02 Marzo 2021 - Ultimo aggiornamento il: 01 Marzo 2021 alle 15:17:50

Cronaca

Antenne e ripetitori, “chi controlla l’inquinamento?”

La segnalazione di un nostro lettore che lancia l’allarme riguardo all’installazione di un impianto in via Giusti


“Sul territorio tarantino si assiste sempre più frequentemente all’installazione “selvaggia” di ripetitori, violando sia le norme legali in materia di distanze, sia le garanzie poste a tutela della salute. Questi ripetitori devono emettere una potenza che non può superare certi limiti fissati anch’essi in via legislativa”.

La segnalazione arriva dall’avvocato Massimo Felisatti, che ha scelto di scrivere alla nostra redazione per sollevare una problematica che sta tenendo con il fiato sospeso i residenti di diverse zone della città. In questo caso, si tratta dell’impianto installato in via Giusti, al civico 26.

“E’ il decreto che fissa la distanza legale minima, dalle abitazioni, in 70 metri, demandando all’Arpa il compito di fornire in via preventiva il parere riguardo al loro posizionamento (non si capisce bene in che modo venga fornito tale parere e quali sopralluoghi o misurazioni vengano effettuate) e quindi il Comune ad autorizzarne l’installazione.

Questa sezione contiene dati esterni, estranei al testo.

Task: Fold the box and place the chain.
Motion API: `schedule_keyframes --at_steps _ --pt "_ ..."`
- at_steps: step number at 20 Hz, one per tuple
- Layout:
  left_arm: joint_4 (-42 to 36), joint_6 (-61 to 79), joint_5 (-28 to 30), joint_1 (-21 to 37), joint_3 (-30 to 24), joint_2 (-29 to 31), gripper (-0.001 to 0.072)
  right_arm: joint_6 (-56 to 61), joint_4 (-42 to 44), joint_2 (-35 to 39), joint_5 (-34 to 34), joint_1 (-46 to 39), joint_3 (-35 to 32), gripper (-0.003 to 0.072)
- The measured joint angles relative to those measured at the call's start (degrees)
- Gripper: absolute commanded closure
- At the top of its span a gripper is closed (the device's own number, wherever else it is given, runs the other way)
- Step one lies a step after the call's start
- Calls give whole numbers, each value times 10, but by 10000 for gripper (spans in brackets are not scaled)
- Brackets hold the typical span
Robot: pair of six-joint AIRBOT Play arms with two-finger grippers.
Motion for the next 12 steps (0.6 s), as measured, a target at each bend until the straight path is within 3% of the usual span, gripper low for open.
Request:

In altri termini – spiega l’avvocato – quindi una volta ottenuto il parere preventivo da parte dell’Aro, i gestori di telefonia hanno campo libero: se il Comune non autorizza l’installazione, rilasciando un’apposita concessione edilizia, non ottempera alle disposizioni del decreto. Ma la stessa Amministrazione, per tutelare il diritto alla salute dei cittadini potrà sempre, in un successivo momento, emettere dei provvedimenti urgenti o chiederne la rimozione qualora vengano superati i limiti della normale tollerabilità”.

Quindi l’appello indirizzato a Comune e Regione. “Oltre all’inquinamento industriale, assistiamo in città anche ad un “poderoso” inquinamento elettromagnetico provocato dai ripetitori di telefonia, le cui onde oltre gravemente dannose per la salute dei cittadini sono anche di disturbo agli apparecchi elettrici ed alle televisioni. Quale la tutela, allora, per il cittadino? Quasi nessuna, in quanto, come ha avuto modo di chiarire l’Arpa, perla misurazione dei campi elettromagnetici è altresì ad intero carico del cittadino con una spesa che è di 463,74 euro come da deliberazione della Giunta regionale n. 829 del 2 luglio 2002 pubblicata sul Burp n. 98 del 31 luglio 2002”.